EMNLP2025
TLUE: A Tibetan Language Understanding Evaluation Benchmark
Fan Gao, Cheng Huang, Yutong Liu, Nyima Tashi, Xiangxiang Wang, Thupten Tsering, Ban Ma-bao, Renzeng Duojie, Gadeng Luosang, Rinchen Dongrub, Dorje Tashi, Xiao Feng, Yongbin Yu, Hao Wang
Abstract
Large language models have made tremendous progress in recent years, but low-resource languages, like Tibetan, remain significantly underrepresented in their evaluation.

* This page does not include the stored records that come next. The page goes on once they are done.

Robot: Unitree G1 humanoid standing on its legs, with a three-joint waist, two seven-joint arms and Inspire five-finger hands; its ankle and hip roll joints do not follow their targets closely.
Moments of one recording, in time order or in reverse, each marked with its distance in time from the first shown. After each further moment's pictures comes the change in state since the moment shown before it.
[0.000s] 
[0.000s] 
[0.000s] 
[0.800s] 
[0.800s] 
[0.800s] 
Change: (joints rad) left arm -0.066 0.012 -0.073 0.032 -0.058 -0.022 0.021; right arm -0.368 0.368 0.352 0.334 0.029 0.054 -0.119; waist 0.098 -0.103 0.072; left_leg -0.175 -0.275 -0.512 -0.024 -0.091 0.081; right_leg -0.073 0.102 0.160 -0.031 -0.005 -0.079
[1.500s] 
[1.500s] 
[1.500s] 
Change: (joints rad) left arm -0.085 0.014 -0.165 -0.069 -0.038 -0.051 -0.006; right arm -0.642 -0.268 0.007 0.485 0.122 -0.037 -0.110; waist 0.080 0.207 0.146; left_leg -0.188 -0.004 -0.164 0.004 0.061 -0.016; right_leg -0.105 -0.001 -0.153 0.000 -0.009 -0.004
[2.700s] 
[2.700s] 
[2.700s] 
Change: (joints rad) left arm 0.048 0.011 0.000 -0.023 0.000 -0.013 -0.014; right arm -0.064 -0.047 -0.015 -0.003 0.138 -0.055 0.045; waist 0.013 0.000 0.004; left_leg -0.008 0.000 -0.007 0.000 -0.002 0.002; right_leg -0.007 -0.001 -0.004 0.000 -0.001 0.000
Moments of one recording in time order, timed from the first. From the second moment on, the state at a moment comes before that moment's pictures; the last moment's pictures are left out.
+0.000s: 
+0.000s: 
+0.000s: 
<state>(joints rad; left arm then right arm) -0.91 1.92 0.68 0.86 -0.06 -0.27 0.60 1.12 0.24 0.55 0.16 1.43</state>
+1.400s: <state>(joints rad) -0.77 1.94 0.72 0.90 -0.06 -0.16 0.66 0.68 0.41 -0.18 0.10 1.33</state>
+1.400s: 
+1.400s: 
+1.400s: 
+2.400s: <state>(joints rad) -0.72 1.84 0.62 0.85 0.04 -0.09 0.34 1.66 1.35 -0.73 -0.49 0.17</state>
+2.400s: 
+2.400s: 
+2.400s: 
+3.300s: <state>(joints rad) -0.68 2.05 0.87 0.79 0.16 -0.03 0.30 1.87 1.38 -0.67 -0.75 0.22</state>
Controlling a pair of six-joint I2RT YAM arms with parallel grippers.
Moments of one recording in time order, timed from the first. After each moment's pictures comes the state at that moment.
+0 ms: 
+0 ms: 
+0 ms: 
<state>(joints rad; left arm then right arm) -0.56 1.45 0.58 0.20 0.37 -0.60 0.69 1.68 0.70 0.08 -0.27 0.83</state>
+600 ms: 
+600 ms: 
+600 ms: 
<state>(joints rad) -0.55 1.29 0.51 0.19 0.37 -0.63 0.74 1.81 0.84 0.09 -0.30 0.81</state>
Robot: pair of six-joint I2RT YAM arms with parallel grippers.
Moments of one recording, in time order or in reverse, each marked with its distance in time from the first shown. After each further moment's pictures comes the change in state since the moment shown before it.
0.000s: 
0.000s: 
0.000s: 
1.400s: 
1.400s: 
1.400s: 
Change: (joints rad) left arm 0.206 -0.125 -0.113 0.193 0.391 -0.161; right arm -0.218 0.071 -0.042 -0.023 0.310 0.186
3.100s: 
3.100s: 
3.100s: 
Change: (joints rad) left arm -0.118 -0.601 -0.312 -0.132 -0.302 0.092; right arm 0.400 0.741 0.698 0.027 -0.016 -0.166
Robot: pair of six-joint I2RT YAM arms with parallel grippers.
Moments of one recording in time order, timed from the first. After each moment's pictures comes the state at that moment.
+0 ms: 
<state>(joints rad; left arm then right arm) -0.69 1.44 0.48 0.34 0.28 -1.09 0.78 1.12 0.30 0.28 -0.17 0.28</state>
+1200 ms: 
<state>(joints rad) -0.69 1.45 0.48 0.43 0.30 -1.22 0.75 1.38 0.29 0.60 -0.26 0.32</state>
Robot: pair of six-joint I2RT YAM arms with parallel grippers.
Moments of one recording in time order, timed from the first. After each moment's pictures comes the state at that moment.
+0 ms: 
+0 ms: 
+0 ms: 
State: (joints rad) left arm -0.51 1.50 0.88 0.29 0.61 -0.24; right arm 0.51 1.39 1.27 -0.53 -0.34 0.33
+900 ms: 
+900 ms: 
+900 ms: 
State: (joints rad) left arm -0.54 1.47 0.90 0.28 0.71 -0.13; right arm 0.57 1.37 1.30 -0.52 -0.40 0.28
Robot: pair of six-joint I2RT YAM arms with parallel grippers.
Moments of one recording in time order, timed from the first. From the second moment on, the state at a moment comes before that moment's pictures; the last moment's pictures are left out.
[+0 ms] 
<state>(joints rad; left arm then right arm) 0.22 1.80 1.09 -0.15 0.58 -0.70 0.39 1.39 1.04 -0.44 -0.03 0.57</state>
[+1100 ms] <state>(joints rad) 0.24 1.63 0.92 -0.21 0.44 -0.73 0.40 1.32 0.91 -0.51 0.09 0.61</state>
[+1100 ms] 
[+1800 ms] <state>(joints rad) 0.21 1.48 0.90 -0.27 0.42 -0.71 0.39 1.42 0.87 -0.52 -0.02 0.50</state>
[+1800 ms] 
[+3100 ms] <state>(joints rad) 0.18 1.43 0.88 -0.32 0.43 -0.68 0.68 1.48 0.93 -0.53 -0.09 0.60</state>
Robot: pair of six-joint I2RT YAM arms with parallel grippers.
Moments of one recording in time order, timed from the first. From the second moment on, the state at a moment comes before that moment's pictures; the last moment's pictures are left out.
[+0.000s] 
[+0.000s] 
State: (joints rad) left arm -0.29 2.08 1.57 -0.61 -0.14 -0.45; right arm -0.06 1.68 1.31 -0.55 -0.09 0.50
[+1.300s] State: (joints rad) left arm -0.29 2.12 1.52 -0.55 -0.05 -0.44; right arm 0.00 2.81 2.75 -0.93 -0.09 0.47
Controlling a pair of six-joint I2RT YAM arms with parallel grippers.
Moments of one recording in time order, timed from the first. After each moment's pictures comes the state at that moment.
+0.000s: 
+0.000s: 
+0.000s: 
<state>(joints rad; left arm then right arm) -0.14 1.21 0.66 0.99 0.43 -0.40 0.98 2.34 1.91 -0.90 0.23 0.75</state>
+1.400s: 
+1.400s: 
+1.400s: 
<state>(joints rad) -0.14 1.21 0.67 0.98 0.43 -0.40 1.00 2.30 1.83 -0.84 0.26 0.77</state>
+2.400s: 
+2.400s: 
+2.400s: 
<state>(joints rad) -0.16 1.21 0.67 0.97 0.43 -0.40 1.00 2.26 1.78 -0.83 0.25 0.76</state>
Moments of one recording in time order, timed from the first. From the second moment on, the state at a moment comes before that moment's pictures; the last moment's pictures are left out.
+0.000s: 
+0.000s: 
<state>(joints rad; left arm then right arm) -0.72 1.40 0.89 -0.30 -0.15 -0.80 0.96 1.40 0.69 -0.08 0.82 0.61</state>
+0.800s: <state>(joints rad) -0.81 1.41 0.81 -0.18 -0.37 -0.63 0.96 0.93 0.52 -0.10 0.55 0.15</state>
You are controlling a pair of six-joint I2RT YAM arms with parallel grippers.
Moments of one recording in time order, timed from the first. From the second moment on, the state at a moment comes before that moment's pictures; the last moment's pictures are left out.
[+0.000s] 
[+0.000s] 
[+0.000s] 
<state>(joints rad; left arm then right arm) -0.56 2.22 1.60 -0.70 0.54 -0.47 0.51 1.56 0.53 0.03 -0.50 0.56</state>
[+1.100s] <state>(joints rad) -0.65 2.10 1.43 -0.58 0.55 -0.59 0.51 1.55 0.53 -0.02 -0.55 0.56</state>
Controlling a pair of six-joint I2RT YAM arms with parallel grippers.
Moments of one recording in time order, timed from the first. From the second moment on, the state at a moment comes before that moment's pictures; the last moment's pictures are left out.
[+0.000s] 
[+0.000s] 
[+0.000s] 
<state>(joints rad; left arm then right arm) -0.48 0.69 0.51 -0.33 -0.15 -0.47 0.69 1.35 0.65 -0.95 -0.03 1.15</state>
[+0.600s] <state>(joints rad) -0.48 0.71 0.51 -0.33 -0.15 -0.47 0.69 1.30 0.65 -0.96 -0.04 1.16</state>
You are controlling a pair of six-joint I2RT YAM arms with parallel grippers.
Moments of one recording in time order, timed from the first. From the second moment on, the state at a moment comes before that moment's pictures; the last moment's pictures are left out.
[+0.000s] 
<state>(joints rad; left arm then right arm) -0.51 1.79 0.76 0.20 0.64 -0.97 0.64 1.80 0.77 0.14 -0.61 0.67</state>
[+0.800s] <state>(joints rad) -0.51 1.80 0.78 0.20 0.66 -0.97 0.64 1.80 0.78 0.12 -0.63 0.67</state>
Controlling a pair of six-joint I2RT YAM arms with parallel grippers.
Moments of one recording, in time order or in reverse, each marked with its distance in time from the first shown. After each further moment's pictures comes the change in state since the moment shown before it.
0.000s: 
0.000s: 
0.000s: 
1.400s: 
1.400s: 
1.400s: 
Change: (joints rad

Despite Tibetan being spoken by over seven million people, it has largely been neglected in the development and assessment of large language models. To address this gap, we present a Tibetan Language Understanding Evaluation Benchmark, TLUE, the first large-scale benchmark for measuring the proficiency of LLMs in the Tibetan language. TLUE comprises two major components: a comprehensive multi-task understanding benchmark spanning 5 domains and 67 subdomains, and a safety benchmark encompassing 7 subdomains. Then, we evaluate a diverse set of state-of-the-art large language models. Experimental results demonstrate that most large language models perform below the random baseline, highlighting the considerable challenges they face in Tibetan language processing. TLUE provides a crucial foundation for advancing future research in Tibetan language understanding and highlights the importance of promoting greater inclusivity in the development of large language models.